> [Task description] From the opening line of the records through the line bearing "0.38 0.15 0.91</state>", set down every line exactly.

> [Stored records]
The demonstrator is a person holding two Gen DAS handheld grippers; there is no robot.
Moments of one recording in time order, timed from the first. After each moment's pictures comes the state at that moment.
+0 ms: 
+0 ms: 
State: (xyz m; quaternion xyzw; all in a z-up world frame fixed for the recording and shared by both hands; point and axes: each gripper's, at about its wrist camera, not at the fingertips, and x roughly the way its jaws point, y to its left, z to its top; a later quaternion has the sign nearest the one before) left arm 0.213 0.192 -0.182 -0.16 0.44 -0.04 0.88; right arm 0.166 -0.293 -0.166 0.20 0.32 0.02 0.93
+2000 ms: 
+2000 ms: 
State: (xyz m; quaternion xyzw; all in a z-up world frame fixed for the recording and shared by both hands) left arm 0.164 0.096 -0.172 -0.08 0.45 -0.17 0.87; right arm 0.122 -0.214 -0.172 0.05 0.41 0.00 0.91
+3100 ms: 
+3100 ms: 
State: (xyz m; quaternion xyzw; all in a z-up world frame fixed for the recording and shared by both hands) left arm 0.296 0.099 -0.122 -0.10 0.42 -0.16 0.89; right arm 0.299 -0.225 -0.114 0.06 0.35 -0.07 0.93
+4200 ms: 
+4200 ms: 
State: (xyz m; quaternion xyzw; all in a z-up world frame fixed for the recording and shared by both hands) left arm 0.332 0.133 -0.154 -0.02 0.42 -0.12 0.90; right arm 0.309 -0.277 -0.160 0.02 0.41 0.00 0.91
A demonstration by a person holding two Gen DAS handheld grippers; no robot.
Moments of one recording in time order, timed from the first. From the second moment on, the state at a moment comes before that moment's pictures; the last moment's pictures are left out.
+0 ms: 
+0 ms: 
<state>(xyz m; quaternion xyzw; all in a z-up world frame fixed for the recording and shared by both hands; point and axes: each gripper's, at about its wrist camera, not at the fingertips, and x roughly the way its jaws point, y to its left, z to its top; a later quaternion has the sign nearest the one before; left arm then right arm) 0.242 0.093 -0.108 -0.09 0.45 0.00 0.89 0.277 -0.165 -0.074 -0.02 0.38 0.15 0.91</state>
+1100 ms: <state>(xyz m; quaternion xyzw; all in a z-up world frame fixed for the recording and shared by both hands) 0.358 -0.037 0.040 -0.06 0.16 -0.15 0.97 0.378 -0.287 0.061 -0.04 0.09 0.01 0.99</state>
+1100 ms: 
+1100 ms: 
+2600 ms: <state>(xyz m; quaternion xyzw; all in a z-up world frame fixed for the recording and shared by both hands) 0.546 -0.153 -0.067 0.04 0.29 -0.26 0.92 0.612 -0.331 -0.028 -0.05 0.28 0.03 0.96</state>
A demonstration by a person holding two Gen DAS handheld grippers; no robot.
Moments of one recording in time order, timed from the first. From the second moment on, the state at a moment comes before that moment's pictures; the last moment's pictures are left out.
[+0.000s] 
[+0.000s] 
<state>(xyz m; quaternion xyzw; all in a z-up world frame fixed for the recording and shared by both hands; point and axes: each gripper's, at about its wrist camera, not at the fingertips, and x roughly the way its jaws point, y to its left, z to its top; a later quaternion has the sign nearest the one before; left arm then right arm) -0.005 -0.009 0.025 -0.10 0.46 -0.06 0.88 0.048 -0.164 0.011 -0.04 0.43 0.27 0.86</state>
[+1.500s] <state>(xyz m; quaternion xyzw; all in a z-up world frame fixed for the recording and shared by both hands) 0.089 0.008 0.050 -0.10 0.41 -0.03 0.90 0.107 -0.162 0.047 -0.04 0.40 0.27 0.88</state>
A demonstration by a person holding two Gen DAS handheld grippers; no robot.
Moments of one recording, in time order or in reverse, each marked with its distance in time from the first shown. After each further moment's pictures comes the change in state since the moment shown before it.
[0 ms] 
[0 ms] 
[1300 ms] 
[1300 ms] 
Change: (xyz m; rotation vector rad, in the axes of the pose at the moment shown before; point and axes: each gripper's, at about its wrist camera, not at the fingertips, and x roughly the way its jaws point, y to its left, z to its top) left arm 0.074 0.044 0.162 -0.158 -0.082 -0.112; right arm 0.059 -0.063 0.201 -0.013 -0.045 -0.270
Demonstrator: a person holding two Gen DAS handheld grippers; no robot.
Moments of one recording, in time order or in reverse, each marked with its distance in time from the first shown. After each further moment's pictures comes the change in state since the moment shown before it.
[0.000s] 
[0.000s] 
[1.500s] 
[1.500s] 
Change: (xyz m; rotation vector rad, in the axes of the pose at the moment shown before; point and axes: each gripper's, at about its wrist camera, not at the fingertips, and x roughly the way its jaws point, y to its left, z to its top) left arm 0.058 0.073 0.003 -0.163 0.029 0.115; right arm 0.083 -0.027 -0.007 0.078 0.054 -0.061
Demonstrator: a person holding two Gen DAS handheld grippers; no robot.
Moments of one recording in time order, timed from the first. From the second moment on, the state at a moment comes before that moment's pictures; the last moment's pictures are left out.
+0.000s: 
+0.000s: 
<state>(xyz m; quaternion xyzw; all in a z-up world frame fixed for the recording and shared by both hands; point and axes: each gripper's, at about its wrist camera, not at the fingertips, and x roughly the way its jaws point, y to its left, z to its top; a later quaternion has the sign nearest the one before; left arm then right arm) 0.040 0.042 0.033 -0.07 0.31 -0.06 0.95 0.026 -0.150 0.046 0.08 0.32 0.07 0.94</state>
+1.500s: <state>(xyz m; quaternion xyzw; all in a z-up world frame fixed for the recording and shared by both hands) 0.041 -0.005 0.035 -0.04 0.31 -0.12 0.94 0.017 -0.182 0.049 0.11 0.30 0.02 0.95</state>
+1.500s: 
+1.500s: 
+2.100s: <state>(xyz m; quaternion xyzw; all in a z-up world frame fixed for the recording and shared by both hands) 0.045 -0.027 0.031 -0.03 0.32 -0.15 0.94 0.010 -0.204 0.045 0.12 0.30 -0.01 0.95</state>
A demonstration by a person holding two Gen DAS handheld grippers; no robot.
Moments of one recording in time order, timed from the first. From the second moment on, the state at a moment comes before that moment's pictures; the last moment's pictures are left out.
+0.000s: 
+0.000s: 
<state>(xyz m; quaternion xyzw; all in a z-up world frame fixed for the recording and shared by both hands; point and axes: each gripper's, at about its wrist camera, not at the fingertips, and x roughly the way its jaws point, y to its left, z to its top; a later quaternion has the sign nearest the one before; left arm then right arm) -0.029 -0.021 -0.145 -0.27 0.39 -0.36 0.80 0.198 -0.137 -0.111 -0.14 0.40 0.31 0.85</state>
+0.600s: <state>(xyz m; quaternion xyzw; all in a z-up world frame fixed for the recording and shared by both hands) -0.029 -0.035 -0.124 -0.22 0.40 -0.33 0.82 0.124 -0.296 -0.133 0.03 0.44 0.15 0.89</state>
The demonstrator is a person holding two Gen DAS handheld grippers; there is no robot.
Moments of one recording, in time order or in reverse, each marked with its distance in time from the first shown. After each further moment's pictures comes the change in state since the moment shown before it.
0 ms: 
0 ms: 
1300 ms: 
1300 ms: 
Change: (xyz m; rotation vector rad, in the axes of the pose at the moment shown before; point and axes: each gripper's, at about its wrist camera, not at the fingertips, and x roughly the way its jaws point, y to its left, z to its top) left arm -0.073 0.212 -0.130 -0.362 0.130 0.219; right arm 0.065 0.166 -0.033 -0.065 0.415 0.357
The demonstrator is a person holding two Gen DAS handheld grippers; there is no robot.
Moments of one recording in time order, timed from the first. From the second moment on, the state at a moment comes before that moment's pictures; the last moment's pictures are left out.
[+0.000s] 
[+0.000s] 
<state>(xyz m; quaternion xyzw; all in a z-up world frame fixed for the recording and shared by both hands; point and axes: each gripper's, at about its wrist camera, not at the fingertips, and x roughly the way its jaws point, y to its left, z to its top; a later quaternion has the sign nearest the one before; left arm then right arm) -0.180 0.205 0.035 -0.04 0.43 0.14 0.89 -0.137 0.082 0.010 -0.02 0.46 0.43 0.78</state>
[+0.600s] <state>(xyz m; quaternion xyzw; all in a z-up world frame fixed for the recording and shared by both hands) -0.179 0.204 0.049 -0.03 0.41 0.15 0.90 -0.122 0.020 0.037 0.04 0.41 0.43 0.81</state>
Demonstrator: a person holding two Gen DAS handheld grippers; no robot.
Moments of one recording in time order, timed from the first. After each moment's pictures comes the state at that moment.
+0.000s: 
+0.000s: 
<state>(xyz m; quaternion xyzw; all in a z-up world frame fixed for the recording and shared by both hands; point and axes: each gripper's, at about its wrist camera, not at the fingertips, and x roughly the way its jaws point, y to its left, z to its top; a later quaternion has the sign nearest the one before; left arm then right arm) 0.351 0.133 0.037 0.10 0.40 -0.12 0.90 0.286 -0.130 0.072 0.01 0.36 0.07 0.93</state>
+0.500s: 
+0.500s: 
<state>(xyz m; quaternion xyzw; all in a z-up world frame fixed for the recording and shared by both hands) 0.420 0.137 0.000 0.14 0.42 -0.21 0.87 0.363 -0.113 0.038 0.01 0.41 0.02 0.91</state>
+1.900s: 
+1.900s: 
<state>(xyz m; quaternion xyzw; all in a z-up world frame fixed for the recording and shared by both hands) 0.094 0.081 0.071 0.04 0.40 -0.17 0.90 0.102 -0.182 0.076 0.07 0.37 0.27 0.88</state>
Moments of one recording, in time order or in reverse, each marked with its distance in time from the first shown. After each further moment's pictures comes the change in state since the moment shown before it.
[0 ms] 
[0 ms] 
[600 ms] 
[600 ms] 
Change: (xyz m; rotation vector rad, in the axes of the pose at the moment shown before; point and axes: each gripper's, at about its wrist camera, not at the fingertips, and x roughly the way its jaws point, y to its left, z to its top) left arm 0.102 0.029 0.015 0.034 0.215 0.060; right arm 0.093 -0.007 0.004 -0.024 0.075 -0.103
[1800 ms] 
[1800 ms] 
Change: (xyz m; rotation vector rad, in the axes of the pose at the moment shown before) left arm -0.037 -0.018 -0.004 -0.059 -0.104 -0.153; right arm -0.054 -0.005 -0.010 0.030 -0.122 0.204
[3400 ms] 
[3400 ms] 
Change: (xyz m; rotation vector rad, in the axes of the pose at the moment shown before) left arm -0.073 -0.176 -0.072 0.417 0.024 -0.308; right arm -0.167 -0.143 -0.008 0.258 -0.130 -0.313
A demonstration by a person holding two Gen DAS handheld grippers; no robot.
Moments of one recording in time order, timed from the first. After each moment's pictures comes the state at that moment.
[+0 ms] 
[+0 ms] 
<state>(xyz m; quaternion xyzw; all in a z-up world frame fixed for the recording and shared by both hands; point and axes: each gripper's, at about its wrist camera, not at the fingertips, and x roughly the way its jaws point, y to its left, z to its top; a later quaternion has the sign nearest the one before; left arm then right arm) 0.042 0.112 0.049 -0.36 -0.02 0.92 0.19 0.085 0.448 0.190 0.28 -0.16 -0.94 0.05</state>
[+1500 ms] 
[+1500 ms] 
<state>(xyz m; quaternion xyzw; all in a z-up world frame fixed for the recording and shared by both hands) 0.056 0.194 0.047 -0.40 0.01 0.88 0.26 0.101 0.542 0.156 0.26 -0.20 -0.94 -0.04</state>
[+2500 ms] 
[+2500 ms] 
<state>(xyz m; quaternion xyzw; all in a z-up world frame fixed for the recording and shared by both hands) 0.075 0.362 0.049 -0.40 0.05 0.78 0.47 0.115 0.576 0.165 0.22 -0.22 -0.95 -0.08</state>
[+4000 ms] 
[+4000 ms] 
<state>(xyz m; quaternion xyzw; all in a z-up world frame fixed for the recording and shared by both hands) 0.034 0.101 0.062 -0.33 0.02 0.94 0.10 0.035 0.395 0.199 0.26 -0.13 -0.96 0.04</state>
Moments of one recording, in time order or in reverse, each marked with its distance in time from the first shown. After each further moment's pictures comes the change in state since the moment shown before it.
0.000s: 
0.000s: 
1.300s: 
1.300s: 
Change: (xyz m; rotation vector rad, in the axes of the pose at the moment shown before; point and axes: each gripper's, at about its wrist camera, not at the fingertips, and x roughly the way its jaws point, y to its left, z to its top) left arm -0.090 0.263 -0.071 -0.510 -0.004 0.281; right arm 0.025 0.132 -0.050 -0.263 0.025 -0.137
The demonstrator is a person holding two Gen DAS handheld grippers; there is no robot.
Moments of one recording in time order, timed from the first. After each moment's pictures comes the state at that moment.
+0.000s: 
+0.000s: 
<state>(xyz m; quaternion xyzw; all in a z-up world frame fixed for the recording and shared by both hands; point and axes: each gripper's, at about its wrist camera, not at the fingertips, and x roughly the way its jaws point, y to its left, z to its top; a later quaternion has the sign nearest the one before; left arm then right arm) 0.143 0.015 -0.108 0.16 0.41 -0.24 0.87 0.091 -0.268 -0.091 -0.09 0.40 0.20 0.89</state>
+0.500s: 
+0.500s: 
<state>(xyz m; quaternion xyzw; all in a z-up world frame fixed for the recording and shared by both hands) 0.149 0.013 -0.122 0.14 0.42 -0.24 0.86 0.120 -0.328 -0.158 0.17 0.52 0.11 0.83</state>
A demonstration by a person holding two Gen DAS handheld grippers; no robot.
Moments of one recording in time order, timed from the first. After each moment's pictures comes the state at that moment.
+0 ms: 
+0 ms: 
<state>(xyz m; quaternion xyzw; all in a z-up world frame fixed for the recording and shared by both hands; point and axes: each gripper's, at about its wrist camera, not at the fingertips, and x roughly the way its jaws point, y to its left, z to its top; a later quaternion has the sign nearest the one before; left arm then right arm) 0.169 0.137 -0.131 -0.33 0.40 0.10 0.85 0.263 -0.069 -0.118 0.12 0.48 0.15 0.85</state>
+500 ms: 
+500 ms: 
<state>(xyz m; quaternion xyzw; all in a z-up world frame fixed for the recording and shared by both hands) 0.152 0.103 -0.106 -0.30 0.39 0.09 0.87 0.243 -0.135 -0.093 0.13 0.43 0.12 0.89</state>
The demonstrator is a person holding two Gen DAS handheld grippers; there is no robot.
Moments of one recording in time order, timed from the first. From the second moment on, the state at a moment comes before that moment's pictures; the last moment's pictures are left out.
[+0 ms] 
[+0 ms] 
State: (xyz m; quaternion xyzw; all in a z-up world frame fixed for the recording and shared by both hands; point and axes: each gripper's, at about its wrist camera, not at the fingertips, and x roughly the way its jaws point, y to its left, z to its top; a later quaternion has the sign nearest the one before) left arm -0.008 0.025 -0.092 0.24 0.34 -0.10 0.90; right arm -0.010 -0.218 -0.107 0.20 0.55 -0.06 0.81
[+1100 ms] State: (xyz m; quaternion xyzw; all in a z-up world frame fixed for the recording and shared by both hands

> [Solution to this problem]
The demonstrator is a person holding two Gen DAS handheld grippers; there is no robot.
Moments of one recording in time order, timed from the first. After each moment's pictures comes the state at that moment.
+0 ms: 
+0 ms: 
State: (xyz m; quaternion xyzw; all in a z-up world frame fixed for the recording and shared by both hands; point and axes: each gripper's, at about its wrist camera, not at the fingertips, and x roughly the way its jaws point, y to its left, z to its top; a later quaternion has the sign nearest the one before) left arm 0.213 0.192 -0.182 -0.16 0.44 -0.04 0.88; right arm 0.166 -0.293 -0.166 0.20 0.32 0.02 0.93
+2000 ms: 
+2000 ms: 
State: (xyz m; quaternion xyzw; all in a z-up world frame fixed for the recording and shared by both hands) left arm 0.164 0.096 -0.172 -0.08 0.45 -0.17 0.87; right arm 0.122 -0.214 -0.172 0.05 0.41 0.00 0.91
+3100 ms: 
+3100 ms: 
State: (xyz m; quaternion xyzw; all in a z-up world frame fixed for the recording and shared by both hands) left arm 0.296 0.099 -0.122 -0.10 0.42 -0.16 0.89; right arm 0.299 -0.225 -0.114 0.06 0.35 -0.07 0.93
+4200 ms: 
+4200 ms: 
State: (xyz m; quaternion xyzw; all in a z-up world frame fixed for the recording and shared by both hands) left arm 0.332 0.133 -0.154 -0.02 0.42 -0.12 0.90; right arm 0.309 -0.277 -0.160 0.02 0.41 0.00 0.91
A demonstration by a person holding two Gen DAS handheld grippers; no robot.
Moments of one recording in time order, timed from the first. From the second moment on, the state at a moment comes before that moment's pictures; the last moment's pictures are left out.
+0 ms: 
+0 ms: 
<state>(xyz m; quaternion xyzw; all in a z-up world frame fixed for the recording and shared by both hands; point and axes: each gripper's, at about its wrist camera, not at the fingertips, and x roughly the way its jaws point, y to its left, z to its top; a later quaternion has the sign nearest the one before; left arm then right arm) 0.242 0.093 -0.108 -0.09 0.45 0.00 0.89 0.277 -0.165 -0.074 -0.02 0.38 0.15 0.91</state>

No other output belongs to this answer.